Le contexte social et la composition ethnique des établissements sont peu interrogés au regard de la progression des élèves (Duru-Bellat, 2003) alors même que les travaux s’y intéressant mettent en exergue leurs influences sur les apprentissages ainsi que les inégalités entre élèves. Felouzis et Perroton (2007) rappellent que la sociologie de l’éducation anglo-saxonne - qui aborde ce sujet par l’emploi du terme school mix - a largement contribué à montrer de quelle manière ces variables se révèlent décisives pour saisir des situations entre élèves qui au départ sont identiques, mais arborent des différences à l’arrivée.
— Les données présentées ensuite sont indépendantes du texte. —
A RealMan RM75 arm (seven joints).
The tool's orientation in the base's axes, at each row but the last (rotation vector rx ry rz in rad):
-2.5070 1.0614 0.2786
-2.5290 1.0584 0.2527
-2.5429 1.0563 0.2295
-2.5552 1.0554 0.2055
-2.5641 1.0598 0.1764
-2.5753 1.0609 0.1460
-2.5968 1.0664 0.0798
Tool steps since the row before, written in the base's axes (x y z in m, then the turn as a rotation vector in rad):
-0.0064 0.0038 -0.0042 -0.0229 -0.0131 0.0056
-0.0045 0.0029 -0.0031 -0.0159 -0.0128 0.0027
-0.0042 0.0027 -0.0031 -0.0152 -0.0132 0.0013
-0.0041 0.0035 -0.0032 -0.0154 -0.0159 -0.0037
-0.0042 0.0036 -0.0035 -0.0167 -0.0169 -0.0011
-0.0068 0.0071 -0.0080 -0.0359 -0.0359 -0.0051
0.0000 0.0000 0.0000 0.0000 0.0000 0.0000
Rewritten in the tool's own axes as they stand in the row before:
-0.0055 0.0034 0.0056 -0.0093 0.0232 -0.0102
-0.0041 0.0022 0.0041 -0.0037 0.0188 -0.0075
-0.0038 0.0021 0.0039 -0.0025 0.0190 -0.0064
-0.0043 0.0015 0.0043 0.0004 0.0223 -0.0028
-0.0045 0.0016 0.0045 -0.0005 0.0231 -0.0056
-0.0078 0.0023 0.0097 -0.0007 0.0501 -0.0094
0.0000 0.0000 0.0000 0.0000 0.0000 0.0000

Plus prégnant pour les élèves de milieu défavorisés, ce constat a également été mis en évidence par Coleman, Campbelle, Hobson, MPartland, Mood, Weinfeld et York (1966) : « Les caractéristiques des autres élèves rendent compte de plus de variations dans la réussite des élèves issus des minorités que n’importe quelle caractéristique des équipements scolaires et un peu plus que les attitudes du corps enseignant » (p. 303 cités par Cherkaoui, 1979, p. 60). Les conclusions de Mayeske, Wisler, Beaton, Weinfeld, Cohen, Okada, Proshek et Tae (1972) qui analysent plus finement les données précédemment produites conduisent à ne pas négliger les effets d’agrégation qui correspondent à la somme des actions individuelles, qui par agglomération, deviennent des effets émergents (ou systèmes d’action). Adaptée au contexte scolaire par Monseur et Crahay

(2008), cette expression désigne les effets spécifiques produits sur les performances scolaires par le regroupement d’élèves d’une même catégorie sociale ou ethnique au sein d’un même établissement. Pour ces auteurs, l’affectation des élèves dans les écoles ne relève donc en rien du hasard : les enfants des familles de statut socio-économique supérieur fréquentent les meilleures écoles et celles-ci sont meilleures parce qu’elles sont précisément fréquentées par des élèves issus de milieu aisé. Ce qui laisse entendre qu’à l’inverse ceux provenant de familles ayant un statut socio-économique bas fréquentent les moins bonnes écoles et que réciproquement ces établissements sont les moins bons parce qu’ils accueillent les élèves possédant cette spécificité commune. Il est important de souligner que le contexte de scolarisation - défini par une pluralité d’éléments - s’inscrit avant tout dans un contexte social lui-même déterminé par les caractéristiques des élèves (Duru-Bellat, 2002). Par cette reconnaissance, il s’agit de prendre en considération le fait que les classes sont contenues dans une structure plus vaste qu’est l’école, elle-même nichée dans un périmètre social plus large, que ce soit la communauté, le quartier, la ville, le village ou le pays (Teddle & Reynolds, 2000 ; Pons, 2011). Le phénomène d’agrégation toucherait de nombreux systèmes éducatifs (Husén, 1975 ; Keeves, 1992 ; Vandenberghe, 2001) avec toutefois des conséquences variables selon les pays (Crahay & Monseur, 2006). Provenir d’un milieu social défavorisé (Battin-Pearson et

al., 2000 ; Zvoch, 2009) et/ou appartenir à une minorité visible (Dalton, Glennie & Ingels, 2009) - catégories dont font partie les élèves issus de l’immigration maghrébine - augmenteraient ainsi le risque d’abandonner les études.